● Exercise directions:
Transcribe exactly the lines that fall between the one holding "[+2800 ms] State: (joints" and the one holding "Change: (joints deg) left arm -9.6", inclusive, from the entries below.

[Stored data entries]

- Opening Delimiter -

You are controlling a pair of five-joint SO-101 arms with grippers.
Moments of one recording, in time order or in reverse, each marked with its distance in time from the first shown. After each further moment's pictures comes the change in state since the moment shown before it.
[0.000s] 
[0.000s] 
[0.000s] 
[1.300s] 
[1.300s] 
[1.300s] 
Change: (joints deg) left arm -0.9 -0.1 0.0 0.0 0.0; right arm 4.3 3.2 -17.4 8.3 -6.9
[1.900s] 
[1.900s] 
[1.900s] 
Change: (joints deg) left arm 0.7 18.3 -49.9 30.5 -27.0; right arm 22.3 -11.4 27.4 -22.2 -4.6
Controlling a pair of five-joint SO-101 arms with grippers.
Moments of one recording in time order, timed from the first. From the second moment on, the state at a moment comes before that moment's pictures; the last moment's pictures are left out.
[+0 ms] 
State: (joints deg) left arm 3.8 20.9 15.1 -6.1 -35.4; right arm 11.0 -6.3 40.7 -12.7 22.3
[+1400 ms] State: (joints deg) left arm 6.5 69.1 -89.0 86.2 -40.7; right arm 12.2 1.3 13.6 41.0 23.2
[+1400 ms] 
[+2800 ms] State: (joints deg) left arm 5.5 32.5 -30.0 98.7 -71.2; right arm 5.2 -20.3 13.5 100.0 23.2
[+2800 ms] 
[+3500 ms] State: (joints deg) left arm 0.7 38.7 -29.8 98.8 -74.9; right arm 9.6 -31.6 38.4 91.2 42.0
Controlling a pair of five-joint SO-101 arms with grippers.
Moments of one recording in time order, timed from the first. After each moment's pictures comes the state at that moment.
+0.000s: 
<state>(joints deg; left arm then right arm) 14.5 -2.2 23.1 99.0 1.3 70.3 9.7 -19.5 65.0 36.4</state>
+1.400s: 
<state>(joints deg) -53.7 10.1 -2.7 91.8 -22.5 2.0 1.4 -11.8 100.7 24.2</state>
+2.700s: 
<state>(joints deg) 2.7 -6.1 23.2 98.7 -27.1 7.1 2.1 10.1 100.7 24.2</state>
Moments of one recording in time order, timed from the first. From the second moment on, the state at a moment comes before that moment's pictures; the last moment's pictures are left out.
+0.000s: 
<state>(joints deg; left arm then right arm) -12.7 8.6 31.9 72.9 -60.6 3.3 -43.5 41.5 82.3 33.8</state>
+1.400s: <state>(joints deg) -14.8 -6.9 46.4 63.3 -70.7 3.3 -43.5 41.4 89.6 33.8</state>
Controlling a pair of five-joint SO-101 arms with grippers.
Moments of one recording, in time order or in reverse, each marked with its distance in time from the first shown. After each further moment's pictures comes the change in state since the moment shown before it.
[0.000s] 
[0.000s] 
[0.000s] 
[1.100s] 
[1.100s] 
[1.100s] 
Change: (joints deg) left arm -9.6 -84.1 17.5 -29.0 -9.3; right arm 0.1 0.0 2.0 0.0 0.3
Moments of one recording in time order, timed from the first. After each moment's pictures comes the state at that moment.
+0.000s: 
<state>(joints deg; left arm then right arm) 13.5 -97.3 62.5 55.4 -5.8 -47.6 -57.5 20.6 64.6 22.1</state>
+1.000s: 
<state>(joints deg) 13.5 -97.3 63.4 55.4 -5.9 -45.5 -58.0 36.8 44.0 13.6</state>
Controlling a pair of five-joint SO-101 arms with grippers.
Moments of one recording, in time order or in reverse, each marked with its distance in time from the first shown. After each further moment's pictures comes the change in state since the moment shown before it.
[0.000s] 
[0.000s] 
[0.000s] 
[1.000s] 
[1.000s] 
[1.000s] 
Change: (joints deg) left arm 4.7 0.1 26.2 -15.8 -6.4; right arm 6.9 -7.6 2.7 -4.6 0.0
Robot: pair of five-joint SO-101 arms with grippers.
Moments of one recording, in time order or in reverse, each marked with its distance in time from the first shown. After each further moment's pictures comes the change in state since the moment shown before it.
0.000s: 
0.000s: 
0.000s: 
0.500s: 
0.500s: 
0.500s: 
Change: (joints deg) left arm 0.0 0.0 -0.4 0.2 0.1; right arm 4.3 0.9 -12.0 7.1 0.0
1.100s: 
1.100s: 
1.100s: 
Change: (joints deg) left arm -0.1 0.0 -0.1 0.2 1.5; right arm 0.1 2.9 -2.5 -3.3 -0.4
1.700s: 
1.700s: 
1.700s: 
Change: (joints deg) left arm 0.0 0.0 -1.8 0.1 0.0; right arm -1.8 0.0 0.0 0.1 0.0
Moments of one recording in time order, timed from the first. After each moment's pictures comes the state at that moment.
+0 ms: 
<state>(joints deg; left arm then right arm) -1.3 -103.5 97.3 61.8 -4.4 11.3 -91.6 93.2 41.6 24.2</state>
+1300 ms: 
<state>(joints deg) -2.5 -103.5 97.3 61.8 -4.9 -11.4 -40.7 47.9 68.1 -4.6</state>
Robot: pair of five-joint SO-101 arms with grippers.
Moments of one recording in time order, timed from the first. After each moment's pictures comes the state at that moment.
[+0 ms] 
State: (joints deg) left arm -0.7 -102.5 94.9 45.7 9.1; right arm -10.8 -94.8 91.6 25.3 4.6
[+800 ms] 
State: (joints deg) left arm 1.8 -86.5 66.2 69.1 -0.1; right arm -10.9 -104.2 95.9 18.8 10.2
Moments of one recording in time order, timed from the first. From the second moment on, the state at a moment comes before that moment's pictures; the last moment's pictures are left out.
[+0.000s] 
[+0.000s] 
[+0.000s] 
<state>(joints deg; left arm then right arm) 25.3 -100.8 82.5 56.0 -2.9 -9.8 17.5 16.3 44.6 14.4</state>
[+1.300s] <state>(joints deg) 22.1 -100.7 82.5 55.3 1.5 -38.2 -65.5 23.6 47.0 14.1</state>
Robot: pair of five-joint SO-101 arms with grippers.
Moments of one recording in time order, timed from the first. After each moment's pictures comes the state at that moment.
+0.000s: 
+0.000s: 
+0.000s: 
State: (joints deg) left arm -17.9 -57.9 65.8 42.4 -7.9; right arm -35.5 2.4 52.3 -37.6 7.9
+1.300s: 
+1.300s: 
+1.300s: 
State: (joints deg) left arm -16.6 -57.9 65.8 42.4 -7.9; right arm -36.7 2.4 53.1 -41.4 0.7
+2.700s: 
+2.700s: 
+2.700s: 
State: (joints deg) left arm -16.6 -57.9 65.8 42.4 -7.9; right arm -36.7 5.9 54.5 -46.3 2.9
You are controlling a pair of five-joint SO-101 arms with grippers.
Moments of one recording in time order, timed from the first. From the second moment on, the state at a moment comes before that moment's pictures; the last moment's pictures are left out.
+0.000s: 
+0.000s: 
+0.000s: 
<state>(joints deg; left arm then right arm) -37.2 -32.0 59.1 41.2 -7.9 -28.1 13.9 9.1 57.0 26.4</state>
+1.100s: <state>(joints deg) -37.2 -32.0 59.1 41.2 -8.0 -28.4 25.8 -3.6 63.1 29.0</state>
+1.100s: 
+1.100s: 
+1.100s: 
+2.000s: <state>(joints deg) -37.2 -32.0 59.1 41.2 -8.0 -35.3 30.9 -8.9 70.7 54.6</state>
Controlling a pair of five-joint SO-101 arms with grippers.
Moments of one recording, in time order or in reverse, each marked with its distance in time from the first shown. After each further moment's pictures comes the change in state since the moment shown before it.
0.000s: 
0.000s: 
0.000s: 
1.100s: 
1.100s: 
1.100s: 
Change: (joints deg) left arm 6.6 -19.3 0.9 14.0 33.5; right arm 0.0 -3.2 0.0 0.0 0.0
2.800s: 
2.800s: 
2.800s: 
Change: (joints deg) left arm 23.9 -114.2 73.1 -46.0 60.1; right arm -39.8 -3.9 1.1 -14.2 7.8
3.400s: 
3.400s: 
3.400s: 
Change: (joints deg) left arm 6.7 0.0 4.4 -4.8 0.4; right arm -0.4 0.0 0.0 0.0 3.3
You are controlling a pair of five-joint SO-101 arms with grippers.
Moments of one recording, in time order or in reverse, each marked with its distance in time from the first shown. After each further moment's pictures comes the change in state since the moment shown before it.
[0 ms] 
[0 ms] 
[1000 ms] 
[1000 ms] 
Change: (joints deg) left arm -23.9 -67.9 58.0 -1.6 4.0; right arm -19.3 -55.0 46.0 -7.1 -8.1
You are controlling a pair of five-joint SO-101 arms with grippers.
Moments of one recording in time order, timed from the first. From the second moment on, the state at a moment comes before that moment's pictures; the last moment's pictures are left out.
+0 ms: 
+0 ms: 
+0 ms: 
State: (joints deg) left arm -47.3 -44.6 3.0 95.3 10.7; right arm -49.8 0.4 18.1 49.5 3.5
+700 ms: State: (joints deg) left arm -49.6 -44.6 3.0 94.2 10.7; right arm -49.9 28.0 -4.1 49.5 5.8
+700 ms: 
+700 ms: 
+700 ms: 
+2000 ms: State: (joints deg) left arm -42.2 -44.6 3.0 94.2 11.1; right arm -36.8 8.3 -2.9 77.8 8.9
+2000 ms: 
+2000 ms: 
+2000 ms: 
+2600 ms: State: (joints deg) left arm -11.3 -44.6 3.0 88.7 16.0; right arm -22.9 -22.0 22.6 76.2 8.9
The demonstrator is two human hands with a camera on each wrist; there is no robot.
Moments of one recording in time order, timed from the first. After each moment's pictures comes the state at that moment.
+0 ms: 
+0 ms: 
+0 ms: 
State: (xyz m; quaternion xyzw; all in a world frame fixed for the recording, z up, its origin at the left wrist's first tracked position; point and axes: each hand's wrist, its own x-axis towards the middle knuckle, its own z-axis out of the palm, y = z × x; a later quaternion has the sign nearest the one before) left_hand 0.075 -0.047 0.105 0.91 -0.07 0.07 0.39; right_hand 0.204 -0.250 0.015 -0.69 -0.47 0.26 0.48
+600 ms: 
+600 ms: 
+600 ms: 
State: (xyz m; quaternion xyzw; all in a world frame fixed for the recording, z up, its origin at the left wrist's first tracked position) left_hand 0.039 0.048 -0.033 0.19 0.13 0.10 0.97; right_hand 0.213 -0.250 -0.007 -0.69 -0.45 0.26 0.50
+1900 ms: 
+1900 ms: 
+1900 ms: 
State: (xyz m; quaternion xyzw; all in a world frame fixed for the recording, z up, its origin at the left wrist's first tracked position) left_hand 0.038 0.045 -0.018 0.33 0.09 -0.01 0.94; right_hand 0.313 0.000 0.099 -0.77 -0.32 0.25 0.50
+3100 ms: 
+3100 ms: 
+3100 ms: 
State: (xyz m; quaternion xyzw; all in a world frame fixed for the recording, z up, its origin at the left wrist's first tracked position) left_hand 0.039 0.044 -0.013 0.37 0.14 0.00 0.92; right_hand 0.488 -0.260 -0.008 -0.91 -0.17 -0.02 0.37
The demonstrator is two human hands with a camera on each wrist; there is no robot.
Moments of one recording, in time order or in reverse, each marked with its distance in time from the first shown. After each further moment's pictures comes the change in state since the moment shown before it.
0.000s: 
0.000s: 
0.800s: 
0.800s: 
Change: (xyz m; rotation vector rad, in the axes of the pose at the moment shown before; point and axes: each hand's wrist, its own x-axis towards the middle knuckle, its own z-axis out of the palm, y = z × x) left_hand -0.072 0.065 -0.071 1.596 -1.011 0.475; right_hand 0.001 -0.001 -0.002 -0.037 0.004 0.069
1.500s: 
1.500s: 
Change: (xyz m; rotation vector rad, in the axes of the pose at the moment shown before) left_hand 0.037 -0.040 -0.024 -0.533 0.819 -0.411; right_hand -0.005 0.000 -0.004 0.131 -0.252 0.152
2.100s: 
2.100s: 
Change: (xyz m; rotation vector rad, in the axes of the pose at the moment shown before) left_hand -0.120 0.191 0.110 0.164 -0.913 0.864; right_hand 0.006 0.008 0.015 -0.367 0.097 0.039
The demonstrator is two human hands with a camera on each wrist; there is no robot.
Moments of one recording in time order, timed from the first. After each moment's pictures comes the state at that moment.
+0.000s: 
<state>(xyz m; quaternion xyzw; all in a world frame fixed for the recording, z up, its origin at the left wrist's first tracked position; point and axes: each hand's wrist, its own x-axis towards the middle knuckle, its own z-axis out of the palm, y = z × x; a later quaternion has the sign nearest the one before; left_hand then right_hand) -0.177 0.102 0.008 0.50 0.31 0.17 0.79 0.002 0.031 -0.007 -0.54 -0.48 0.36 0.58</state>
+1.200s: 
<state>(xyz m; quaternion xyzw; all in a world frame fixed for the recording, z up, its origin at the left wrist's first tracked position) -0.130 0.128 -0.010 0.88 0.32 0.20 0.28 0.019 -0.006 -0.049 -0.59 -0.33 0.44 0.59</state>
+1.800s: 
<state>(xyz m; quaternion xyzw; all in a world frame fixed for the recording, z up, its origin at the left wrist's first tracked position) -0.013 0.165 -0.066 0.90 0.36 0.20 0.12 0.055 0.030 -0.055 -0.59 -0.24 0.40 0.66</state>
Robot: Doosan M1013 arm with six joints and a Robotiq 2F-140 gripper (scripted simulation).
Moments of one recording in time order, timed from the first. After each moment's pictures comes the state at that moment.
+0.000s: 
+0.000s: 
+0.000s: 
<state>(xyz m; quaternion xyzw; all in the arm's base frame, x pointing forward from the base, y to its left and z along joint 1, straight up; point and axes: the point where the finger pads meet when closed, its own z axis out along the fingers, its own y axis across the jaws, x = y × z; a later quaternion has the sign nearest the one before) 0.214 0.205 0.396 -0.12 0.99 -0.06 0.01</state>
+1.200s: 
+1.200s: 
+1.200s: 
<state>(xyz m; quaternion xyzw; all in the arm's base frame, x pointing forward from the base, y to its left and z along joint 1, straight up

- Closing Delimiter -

● Response area:
[+2800 ms] State: (joints deg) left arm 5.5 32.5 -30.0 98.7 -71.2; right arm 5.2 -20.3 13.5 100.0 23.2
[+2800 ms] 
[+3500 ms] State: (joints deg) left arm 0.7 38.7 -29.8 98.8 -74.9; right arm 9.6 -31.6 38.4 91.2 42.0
Controlling a pair of five-joint SO-101 arms with grippers.
Moments of one recording in time order, timed from the first. After each moment's pictures comes the state at that moment.
+0.000s: 
<state>(joints deg; left arm then right arm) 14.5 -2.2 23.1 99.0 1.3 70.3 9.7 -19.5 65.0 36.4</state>
+1.400s: 
<state>(joints deg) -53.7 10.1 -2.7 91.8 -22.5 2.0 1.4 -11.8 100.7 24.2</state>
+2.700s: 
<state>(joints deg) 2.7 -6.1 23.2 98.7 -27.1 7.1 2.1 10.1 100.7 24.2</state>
Moments of one recording in time order, timed from the first. From the second moment on, the state at a moment comes before that moment's pictures; the last moment's pictures are left out.
+0.000s: 
<state>(joints deg; left arm then right arm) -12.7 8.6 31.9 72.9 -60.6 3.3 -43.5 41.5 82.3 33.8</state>
+1.400s: <state>(joints deg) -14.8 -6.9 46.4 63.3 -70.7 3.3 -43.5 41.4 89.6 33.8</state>
Controlling a pair of five-joint SO-101 arms with grippers.
Moments of one recording, in time order or in reverse, each marked with its distance in time from the first shown. After each further moment's pictures comes the change in state since the moment shown before it.
[0.000s] 
[0.000s] 
[0.000s] 
[1.100s] 
[1.100s] 
[1.100s] 
Change: (joints deg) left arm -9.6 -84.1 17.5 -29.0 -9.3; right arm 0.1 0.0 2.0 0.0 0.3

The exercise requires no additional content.